• [What you need to do]
Transcribe exactly everything in the data below from the line containing "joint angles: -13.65" down to the line containing "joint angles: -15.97", both lines included and nothing further.

• [Material provided]
####################

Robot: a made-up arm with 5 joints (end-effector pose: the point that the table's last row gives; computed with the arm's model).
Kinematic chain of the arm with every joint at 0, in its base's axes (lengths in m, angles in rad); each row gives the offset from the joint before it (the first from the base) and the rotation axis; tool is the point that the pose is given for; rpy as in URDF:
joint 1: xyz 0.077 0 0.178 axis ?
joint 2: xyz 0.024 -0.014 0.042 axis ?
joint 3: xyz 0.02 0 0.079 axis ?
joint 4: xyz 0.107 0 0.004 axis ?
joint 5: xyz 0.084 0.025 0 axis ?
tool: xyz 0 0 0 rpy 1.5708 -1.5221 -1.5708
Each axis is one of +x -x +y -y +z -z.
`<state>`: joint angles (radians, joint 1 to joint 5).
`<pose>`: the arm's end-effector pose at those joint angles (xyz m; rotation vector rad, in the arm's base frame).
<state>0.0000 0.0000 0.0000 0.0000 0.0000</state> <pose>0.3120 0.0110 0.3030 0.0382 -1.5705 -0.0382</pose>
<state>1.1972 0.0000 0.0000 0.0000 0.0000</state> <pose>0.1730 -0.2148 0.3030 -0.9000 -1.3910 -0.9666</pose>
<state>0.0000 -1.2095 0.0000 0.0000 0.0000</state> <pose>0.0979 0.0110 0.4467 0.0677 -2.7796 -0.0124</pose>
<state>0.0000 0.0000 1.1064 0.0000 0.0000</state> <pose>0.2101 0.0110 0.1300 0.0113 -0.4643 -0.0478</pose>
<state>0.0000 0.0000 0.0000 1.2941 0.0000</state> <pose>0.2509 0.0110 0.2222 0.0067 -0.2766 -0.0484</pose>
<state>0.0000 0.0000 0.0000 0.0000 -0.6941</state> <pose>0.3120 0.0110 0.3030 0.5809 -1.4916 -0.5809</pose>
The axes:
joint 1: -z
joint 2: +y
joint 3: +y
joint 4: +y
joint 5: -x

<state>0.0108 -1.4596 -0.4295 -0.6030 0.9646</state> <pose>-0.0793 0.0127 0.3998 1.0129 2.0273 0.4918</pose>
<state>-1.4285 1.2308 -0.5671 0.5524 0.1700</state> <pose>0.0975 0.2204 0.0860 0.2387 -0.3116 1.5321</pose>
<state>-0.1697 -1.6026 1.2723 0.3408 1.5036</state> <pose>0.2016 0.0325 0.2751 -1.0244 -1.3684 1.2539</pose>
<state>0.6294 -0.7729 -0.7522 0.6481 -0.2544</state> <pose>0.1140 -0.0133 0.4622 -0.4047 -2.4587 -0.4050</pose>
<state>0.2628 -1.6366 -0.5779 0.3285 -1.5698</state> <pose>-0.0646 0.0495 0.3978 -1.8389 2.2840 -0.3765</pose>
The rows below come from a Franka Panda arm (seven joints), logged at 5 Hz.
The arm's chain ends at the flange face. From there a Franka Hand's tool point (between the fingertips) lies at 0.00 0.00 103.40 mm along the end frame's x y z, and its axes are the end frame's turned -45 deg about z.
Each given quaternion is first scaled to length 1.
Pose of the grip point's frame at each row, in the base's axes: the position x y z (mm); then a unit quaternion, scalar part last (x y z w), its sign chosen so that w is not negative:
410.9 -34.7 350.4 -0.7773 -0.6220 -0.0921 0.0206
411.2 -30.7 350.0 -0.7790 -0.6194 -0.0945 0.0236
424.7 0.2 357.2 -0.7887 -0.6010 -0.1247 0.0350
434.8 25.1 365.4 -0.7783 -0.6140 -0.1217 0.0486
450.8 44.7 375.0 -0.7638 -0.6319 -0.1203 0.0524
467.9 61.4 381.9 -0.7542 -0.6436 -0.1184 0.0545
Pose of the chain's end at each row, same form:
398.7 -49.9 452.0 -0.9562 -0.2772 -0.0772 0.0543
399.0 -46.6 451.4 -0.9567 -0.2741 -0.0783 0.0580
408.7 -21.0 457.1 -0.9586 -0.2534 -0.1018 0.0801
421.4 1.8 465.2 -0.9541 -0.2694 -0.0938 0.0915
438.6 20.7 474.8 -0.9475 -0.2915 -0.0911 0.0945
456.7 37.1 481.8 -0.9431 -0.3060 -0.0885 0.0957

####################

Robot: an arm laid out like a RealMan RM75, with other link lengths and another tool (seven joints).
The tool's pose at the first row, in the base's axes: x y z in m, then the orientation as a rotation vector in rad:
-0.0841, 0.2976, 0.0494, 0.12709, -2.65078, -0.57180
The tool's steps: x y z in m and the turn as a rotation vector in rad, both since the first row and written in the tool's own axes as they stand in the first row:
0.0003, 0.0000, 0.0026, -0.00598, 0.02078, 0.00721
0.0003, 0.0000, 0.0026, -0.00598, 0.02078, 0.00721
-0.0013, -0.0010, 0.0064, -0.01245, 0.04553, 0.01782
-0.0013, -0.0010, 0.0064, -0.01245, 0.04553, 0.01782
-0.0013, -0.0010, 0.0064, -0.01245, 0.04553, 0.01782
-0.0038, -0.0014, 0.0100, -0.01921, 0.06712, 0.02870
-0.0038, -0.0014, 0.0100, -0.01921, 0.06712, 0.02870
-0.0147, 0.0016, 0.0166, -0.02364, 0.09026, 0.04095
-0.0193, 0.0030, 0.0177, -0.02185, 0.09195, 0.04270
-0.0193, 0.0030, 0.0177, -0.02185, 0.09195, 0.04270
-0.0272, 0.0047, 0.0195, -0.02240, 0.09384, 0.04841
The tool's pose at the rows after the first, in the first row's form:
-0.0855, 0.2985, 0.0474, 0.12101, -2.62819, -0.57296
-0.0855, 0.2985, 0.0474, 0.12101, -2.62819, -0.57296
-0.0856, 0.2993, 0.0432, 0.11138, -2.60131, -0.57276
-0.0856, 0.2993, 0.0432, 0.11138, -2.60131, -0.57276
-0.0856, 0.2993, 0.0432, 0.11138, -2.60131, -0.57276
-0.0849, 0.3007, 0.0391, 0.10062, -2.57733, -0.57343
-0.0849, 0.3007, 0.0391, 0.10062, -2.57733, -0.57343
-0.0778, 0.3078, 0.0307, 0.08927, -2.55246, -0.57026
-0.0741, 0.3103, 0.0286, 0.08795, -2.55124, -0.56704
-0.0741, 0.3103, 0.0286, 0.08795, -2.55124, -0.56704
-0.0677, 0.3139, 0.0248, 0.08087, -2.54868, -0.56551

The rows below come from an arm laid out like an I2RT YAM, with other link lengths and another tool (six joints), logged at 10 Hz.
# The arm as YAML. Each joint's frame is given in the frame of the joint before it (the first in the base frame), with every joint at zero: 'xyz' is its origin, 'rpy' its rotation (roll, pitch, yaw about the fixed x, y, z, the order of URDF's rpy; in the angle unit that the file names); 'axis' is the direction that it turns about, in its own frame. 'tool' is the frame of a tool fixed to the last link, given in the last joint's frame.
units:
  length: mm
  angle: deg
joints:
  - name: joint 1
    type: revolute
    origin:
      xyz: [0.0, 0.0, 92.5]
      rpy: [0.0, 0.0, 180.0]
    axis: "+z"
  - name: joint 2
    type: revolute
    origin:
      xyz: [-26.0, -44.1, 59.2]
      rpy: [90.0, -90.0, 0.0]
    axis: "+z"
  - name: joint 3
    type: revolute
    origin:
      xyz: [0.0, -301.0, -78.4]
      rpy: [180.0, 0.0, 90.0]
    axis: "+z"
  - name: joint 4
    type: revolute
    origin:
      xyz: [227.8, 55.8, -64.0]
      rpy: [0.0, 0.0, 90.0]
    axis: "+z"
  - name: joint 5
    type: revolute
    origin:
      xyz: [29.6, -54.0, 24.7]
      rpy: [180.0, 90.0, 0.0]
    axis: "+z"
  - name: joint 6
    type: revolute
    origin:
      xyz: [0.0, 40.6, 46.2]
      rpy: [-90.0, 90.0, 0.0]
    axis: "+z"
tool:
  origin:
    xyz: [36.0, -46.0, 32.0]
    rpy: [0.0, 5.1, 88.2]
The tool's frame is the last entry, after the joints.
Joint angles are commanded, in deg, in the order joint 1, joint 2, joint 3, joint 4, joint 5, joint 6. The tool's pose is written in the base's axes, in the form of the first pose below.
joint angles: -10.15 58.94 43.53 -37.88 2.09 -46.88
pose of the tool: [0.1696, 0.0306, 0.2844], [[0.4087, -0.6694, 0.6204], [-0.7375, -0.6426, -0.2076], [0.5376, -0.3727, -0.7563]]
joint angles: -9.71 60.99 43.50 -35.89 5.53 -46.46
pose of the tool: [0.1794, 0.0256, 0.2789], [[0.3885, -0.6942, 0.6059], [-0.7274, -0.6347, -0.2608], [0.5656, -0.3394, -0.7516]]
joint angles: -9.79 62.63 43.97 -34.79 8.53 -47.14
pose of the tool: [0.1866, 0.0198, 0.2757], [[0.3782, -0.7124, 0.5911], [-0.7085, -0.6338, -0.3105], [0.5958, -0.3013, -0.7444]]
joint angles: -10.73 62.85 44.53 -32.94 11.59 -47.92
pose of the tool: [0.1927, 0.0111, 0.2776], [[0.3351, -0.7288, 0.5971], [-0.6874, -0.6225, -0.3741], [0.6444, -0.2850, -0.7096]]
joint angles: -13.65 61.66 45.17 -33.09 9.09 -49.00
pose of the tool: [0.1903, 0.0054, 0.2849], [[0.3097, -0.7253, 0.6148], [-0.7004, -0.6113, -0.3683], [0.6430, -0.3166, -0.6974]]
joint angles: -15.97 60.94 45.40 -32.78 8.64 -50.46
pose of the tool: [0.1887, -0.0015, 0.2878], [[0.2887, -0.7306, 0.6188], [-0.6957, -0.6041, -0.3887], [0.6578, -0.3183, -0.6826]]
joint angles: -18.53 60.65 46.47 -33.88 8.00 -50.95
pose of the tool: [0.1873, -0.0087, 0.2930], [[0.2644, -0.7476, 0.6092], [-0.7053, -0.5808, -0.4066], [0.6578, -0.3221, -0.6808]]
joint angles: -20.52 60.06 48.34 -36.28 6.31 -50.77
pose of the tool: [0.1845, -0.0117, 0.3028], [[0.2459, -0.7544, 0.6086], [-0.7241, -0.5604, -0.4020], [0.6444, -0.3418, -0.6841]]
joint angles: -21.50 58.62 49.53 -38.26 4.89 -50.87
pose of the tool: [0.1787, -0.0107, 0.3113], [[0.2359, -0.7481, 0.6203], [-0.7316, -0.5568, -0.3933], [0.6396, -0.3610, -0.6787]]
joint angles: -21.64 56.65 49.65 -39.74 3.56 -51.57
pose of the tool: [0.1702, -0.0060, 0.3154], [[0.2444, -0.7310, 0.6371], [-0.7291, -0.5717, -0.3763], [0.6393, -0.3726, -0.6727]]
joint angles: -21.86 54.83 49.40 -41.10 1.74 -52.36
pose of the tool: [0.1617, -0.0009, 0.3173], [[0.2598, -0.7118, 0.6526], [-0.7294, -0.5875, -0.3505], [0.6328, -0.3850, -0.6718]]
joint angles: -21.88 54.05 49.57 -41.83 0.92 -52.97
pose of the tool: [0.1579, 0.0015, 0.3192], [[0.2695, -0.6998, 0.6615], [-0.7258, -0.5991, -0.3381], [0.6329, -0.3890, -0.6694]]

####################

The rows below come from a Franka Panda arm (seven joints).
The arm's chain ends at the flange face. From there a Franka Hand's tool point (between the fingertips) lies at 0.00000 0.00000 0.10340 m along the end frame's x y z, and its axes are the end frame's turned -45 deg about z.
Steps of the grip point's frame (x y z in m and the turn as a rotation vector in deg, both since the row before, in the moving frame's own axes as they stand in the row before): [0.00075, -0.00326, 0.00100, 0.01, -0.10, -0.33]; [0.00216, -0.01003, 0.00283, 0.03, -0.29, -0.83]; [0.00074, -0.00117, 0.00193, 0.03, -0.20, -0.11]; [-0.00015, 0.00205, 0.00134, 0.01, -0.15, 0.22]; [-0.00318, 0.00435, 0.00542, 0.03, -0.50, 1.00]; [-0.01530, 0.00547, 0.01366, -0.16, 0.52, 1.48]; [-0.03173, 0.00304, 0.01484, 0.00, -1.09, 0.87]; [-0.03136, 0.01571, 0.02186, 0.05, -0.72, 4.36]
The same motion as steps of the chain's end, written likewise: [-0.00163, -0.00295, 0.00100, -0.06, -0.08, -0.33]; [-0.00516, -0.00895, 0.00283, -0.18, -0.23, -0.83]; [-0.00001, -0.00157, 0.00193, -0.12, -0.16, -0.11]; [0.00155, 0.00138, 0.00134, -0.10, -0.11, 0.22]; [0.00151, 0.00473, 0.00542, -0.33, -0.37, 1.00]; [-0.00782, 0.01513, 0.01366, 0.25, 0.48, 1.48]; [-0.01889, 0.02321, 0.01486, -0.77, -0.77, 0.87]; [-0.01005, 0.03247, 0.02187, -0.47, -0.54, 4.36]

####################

• [Output of the exercise]
joint angles: -13.65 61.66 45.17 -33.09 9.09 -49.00
pose of the tool: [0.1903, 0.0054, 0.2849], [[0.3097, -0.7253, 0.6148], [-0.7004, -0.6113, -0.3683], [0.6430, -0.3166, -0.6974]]
joint angles: -15.97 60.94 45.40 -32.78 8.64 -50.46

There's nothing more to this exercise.